Immediate Peace and Stability vs. Constant and Perpetual War
What is clear is that the 2015 Russian intervention in Syria along with Iran’s growing influence in the region has rolled back attempts by the US and its partners to reassert control over the Middle East they have sought since the Cold War. With a new multipolar coalition of emerging regional and global powers, US dreams of hegemony will be increasingly more difficult to achieve with no single “superpower” to topple in order to gain an upper hand.

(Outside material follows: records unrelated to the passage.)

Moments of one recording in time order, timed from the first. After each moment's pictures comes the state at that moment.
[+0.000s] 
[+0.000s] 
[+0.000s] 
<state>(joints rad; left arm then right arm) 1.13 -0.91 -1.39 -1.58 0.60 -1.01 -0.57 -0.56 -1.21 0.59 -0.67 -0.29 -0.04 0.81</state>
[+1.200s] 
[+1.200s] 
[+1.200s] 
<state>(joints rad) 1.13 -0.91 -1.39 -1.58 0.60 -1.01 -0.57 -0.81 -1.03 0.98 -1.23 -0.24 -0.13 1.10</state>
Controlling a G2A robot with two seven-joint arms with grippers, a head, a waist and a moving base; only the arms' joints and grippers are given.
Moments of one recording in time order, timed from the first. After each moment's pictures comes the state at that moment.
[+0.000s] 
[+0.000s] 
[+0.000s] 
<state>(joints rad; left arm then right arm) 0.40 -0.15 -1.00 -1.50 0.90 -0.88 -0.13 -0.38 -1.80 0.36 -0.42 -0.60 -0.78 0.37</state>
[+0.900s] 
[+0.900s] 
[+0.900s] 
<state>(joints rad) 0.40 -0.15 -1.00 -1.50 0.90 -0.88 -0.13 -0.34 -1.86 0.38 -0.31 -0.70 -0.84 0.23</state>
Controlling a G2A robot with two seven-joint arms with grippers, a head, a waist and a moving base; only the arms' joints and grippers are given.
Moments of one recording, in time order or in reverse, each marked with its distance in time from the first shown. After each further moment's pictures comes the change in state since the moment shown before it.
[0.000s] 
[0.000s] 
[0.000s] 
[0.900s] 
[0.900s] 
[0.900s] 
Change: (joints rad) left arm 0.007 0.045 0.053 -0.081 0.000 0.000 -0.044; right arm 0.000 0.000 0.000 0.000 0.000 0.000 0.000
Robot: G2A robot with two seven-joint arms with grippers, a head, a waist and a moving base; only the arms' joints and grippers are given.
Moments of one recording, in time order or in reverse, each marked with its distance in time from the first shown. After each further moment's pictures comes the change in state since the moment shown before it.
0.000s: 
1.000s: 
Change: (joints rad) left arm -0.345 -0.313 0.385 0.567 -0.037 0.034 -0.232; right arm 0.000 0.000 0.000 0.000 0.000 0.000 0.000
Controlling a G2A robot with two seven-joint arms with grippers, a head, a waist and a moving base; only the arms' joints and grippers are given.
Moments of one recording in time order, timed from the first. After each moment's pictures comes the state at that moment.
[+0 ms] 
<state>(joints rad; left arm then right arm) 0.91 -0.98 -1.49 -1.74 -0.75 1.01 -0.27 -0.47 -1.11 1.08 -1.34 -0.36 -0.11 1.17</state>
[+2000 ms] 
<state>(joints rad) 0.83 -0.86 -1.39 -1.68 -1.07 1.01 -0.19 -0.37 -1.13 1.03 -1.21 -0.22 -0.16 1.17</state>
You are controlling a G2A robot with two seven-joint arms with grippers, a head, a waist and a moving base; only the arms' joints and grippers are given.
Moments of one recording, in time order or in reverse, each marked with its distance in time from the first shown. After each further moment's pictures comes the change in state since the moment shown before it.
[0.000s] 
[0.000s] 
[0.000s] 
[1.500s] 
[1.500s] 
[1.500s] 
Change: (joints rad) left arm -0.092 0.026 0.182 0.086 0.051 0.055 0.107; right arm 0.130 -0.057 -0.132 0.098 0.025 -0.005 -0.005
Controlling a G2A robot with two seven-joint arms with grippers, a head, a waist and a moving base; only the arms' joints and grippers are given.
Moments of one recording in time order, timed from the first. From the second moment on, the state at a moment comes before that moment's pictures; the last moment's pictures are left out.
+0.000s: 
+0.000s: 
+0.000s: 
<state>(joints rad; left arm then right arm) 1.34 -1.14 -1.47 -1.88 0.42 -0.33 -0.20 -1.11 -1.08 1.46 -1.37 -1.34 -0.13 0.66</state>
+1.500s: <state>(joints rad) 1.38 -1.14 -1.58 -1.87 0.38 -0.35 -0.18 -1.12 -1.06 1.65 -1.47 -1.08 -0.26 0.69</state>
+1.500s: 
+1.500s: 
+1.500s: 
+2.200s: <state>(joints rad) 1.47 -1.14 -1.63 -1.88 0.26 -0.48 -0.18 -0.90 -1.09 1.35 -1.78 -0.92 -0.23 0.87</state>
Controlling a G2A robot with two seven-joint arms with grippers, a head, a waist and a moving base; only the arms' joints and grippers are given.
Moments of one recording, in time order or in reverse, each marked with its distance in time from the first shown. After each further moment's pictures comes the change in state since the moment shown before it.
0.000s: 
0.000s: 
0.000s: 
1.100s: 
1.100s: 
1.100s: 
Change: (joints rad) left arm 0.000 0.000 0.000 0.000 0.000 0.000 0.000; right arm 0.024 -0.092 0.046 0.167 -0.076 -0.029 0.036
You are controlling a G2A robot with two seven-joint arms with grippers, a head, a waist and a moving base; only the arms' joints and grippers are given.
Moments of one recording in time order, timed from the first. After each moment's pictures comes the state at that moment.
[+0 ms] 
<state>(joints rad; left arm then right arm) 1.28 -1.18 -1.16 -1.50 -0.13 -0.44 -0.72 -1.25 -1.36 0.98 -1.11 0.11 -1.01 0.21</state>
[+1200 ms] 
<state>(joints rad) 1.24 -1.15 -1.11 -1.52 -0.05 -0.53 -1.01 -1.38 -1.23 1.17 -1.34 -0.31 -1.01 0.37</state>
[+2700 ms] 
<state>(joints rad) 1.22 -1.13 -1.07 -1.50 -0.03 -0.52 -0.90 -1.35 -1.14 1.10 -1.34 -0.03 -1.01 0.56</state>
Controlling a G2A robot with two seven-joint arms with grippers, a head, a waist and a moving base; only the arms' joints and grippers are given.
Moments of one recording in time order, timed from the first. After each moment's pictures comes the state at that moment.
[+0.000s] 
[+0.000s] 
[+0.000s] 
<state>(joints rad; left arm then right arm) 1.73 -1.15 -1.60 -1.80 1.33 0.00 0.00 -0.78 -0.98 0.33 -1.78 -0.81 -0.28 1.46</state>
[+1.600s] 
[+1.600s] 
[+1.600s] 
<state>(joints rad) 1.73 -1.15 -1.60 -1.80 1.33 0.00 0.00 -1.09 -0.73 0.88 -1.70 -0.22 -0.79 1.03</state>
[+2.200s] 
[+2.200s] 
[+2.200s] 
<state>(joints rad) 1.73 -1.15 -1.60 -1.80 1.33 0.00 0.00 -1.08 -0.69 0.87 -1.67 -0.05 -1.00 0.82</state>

For governments everywhere from Beirut to Amman and even Riyadh and its Persian Gulf neighbors, the choice of whether to go down this increasingly violent path in pursuit of increasingly distant hegemony Washington has promised them the spoils of, or to constructively embrace multipolarism by pursuing regional stability is fast approaching.
For the US, the threats it has used to coerce some of its more unwilling partners are quickly being dwarfed by the consequences of their complicity. Additionally, with nothing but perpetual war on the horizon as the “plan” to achieve US hegemony in the region, even if Washington succeeded, it will be only after its regional proxies endure years more of dangerous conflict. Nations like Saudi Arabia, mired in conflict in Yemen to the south while its proxies in Syria and Iraq are wiped off the battlefield, walks a dangerous tightrope other nations would be wise to avoid.
Lebanon has been a battlefield in the past the US has used as a vector toward greater regional conflict. Its ability or inability to create conflict there again, directly or through Israel, and that conflict’s ability or inability to drag Iran, Syria and other players in directly, will determine the outlook for America’s wider agenda in the region.